** Opening DATA SECTION block **

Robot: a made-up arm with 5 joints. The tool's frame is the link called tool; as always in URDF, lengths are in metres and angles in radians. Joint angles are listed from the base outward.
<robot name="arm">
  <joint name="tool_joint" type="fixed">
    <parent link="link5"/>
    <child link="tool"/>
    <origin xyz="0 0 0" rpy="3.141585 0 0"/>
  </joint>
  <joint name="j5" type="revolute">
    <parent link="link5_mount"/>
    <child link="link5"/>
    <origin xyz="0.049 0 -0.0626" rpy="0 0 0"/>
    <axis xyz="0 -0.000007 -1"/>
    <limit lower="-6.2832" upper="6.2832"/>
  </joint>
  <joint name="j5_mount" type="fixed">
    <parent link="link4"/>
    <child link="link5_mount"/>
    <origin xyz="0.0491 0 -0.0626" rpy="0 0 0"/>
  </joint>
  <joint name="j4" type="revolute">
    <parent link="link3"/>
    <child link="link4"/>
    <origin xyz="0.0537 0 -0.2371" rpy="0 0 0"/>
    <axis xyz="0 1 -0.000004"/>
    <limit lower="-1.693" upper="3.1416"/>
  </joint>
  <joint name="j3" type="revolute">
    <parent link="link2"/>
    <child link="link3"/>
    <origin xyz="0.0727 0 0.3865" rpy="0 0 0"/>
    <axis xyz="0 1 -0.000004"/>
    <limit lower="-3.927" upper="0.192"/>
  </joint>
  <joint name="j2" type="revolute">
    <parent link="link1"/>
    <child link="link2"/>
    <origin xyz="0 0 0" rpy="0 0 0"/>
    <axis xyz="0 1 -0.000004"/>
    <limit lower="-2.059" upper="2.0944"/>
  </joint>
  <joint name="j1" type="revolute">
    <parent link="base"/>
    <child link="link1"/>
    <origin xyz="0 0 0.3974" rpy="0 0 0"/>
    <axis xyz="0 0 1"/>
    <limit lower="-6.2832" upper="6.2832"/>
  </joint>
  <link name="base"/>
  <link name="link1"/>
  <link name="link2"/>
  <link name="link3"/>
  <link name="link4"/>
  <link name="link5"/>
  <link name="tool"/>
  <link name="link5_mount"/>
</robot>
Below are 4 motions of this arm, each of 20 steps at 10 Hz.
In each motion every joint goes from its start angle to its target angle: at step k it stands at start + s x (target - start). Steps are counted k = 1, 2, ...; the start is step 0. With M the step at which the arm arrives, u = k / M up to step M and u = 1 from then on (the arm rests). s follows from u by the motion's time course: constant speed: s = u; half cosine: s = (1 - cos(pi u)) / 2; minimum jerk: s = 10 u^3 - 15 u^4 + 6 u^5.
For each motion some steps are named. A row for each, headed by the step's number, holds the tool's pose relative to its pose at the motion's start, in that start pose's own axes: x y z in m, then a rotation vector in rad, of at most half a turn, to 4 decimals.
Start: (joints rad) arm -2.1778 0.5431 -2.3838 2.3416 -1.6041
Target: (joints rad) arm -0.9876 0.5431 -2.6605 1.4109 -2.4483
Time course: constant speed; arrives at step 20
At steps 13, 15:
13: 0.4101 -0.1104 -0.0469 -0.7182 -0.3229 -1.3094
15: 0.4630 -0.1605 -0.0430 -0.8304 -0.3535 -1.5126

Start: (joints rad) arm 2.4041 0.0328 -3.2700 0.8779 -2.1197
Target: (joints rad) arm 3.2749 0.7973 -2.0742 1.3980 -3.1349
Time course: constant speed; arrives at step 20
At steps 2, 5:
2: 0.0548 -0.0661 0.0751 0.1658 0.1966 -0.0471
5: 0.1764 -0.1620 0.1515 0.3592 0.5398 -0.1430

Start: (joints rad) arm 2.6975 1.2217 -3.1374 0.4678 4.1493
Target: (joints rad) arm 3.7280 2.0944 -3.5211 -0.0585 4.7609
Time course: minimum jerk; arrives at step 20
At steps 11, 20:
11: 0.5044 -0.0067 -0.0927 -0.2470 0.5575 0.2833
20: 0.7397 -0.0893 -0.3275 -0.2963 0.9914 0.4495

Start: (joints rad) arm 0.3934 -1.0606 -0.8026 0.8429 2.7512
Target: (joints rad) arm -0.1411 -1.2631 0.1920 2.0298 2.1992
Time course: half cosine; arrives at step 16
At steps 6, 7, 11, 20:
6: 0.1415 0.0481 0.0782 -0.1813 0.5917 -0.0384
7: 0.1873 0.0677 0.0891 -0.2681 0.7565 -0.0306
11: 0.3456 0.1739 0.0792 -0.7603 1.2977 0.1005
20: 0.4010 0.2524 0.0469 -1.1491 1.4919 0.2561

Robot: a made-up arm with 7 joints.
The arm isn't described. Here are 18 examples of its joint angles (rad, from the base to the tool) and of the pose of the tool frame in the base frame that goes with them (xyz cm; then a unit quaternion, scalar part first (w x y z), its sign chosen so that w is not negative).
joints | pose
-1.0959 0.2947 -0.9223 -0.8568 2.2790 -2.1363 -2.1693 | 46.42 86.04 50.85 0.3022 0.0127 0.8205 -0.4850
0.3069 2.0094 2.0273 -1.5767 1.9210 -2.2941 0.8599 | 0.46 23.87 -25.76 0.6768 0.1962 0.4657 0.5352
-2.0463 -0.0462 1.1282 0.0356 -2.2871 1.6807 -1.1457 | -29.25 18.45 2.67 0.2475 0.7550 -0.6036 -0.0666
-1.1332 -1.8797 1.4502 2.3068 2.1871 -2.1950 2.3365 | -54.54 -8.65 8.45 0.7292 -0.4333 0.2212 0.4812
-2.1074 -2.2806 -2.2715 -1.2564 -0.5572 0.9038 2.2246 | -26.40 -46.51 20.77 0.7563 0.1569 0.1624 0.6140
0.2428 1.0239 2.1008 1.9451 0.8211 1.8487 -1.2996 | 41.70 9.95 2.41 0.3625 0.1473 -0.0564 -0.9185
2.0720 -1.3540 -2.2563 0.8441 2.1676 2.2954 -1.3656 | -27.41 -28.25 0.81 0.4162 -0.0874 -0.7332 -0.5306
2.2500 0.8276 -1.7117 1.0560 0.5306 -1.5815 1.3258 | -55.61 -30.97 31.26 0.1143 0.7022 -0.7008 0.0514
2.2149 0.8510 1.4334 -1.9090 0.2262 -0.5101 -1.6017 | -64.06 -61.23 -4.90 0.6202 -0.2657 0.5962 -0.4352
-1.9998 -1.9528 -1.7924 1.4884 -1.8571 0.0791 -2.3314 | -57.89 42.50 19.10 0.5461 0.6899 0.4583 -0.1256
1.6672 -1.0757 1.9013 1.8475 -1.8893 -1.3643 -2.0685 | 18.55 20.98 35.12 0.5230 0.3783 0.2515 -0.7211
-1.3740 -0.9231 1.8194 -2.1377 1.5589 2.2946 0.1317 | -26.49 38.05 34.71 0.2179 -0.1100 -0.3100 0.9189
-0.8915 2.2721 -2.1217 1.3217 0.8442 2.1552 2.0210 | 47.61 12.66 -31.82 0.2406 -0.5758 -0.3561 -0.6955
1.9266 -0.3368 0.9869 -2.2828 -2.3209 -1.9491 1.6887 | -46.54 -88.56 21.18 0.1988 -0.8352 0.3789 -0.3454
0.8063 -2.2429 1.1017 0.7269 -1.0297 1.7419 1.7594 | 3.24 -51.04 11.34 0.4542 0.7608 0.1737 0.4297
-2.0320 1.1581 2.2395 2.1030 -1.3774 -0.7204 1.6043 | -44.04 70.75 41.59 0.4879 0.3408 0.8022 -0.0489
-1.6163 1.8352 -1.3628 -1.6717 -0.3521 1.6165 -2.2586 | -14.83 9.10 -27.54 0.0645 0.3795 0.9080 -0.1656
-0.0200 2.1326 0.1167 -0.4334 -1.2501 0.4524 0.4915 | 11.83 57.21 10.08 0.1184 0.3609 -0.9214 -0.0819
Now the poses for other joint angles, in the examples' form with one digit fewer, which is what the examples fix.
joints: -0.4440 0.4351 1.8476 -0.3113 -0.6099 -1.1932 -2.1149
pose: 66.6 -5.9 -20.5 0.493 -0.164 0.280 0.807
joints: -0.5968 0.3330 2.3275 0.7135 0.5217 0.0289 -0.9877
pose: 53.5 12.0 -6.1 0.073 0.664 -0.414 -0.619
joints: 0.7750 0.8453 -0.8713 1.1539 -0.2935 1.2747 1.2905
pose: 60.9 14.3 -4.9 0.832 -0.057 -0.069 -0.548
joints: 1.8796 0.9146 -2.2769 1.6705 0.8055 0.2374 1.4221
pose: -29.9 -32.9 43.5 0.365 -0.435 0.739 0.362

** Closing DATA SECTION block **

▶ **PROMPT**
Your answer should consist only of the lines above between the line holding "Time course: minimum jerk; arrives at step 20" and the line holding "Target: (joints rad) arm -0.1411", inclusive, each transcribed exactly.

▶ **YOUR SOLUTION**
Time course: minimum jerk; arrives at step 20
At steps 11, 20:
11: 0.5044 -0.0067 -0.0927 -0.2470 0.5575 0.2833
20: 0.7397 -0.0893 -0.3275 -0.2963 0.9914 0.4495

Start: (joints rad) arm 0.3934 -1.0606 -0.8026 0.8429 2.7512
Target: (joints rad) arm -0.1411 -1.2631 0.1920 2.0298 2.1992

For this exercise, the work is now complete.